Your objective:
All lines between the start of the listing below and the line containing "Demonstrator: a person", inclusive, must be repeated exactly.

================

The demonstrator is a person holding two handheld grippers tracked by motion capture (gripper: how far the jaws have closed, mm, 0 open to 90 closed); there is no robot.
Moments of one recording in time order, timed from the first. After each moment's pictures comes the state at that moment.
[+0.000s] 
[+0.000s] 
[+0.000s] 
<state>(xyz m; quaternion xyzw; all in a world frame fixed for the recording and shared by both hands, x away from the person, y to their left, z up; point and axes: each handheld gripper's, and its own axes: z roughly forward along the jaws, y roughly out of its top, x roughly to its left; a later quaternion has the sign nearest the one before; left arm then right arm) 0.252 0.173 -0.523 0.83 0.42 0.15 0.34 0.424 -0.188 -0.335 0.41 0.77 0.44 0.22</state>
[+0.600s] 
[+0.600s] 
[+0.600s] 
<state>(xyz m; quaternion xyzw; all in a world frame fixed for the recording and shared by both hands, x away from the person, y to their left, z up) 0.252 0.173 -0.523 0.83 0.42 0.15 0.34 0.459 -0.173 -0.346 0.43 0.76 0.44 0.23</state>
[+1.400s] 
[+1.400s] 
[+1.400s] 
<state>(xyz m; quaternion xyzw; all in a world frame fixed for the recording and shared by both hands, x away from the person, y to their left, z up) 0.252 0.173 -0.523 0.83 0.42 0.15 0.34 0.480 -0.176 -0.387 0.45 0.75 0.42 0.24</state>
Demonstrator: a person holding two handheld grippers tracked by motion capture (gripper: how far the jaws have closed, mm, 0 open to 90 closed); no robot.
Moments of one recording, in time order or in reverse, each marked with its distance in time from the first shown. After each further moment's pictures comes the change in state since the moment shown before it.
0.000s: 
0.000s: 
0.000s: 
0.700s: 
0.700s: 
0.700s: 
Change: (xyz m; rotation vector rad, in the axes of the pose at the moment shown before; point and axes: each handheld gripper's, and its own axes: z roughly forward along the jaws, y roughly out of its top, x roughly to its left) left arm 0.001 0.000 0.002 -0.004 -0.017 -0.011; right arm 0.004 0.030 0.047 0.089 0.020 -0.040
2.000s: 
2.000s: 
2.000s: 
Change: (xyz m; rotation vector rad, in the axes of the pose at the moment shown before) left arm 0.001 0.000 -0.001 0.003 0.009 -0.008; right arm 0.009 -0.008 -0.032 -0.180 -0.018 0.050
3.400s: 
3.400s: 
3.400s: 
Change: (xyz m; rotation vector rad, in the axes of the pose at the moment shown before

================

Response to the task:
The demonstrator is a person holding two handheld grippers tracked by motion capture (gripper: how far the jaws have closed, mm, 0 open to 90 closed); there is no robot.
Moments of one recording in time order, timed from the first. After each moment's pictures comes the state at that moment.
[+0.000s] 
[+0.000s] 
[+0.000s] 
<state>(xyz m; quaternion xyzw; all in a world frame fixed for the recording and shared by both hands, x away from the person, y to their left, z up; point and axes: each handheld gripper's, and its own axes: z roughly forward along the jaws, y roughly out of its top, x roughly to its left; a later quaternion has the sign nearest the one before; left arm then right arm) 0.252 0.173 -0.523 0.83 0.42 0.15 0.34 0.424 -0.188 -0.335 0.41 0.77 0.44 0.22</state>
[+0.600s] 
[+0.600s] 
[+0.600s] 
<state>(xyz m; quaternion xyzw; all in a world frame fixed for the recording and shared by both hands, x away from the person, y to their left, z up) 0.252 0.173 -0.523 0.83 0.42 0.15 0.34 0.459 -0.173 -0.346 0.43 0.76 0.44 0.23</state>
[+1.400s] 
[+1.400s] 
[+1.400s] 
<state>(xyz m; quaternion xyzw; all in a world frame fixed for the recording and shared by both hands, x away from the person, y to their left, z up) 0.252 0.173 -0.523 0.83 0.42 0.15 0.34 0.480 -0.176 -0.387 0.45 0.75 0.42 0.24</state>
Demonstrator: a person holding two handheld grippers tracked by motion capture (gripper: how far the jaws have closed, mm, 0 open to 90 closed); no robot.

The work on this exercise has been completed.